La polizia ha recuperato una pistola lunga e una pistola modificata. McDonald ha detto che gli agenti sono arrivati ​​a scuola due minuti dopo la chiamata iniziale. Giunti lì, furono colpiti da fuoco.

“I genitori, i nonni, le sorelle, i fratelli di Tumbler Ridge si sveglieranno senza i loro cari. La nazione piange con voi e il Canada è al vostro fianco”, ha detto emozionato il primo ministro Mark Carney al suo arrivo in Parlamento.

La furia più mortale dal 2020

L’attacco è stato l’attacco più mortale avvenuto in Canada dal 2020, quando un uomo armato in Nuova Scozia uccise 13 persone e appiccò un incendio che ne uccise altre nove.

Carney ha detto che le bandiere sugli edifici governativi saranno sventolate a mezz’asta per sette giorni, aggiungendo: “Ce la faremo”.

Shelley Quist ha detto che la sua vicina dall’altra parte della strada ha perso il suo bambino di 12 anni. “Abbiamo sentito sua madre. Stava piangendo per strada. Voleva il corpo di suo figlio”, ha detto Quist.

Quist ha detto che suo figlio diciassettenne, Darian, è rimasto rinchiuso a scuola per più di due ore.
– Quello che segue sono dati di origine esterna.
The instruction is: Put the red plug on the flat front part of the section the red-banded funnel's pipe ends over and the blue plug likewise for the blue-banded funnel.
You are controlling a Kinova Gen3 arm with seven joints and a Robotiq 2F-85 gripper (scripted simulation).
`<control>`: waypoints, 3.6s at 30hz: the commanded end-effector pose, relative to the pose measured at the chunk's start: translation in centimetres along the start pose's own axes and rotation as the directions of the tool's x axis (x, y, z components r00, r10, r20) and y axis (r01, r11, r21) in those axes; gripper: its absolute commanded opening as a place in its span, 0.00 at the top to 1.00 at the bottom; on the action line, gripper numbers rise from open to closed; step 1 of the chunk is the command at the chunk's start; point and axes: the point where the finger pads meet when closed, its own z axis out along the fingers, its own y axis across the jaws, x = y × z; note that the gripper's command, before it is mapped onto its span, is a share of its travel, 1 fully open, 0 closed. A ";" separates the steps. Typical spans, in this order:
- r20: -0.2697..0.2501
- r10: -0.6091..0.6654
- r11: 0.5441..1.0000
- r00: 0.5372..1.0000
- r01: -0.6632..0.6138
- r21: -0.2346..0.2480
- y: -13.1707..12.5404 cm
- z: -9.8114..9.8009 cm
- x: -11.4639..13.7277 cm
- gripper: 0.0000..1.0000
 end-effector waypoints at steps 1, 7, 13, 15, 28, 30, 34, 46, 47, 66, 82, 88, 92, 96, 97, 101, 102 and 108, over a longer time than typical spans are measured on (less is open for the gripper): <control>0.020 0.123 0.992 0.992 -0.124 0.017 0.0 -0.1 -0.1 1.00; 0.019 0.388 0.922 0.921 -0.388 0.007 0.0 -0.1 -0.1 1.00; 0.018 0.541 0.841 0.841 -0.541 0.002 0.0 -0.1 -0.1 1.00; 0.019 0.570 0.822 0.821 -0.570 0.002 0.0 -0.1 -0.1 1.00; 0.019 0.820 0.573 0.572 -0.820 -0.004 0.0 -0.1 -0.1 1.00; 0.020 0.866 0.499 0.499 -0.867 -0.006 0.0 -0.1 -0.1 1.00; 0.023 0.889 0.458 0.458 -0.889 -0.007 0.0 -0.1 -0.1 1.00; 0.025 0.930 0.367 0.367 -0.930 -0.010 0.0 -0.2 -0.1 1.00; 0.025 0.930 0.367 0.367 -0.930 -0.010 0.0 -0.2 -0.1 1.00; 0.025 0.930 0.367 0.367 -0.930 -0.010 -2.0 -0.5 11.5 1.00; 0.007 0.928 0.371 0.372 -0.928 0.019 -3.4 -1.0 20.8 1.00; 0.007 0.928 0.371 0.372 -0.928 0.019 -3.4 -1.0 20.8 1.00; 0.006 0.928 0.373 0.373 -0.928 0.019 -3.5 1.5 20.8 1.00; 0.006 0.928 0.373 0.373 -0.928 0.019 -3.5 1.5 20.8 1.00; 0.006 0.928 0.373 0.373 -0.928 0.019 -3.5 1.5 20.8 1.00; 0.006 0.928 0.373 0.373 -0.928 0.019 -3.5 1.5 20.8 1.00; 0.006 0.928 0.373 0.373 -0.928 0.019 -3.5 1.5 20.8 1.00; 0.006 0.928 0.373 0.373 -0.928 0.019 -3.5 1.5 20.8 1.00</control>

Il sito web del governo provinciale elenca la Tumbler Ridge Secondary School con 175 studenti nelle classi da 7 a 12.

“Penso che le classi sette e otto fossero al piano di sopra in biblioteca, ed è lì che è andato l’assassino”, ha detto. Suo figlio era in biblioteca appena 15 minuti prima dell’attacco.

Quist stava lavorando per strada quando è iniziata la sparatoria.

“Stavo per correre a scuola, ma il mio collega mi ha trattenuto. E poi ho chiamato Darian al telefono per fargli sapere che stava bene”, ha detto.

Darian Quist ha detto che sapeva che l’attacco era reale quando il preside è arrivato nel corridoio e ha ordinato di chiudere la porta. Ha detto che i suoi compagni studenti gli hanno inviato foto di sangue mentre era chiuso in una classe.

“Abbiamo usato la scrivania per bloccare la porta”, ha detto.

Le sparatorie nelle scuole sono rare in Canada, che ha leggi severe sul controllo delle armi. Il governo ha risposto alle precedenti sparatorie di massa con misure di controllo delle armi, incluso un recente divieto assoluto di tutte le armi che considera armi d’assalto.

Il giornalista dell’Associated Press Rob Gillis da Toronto ha contribuito a questo rapporto.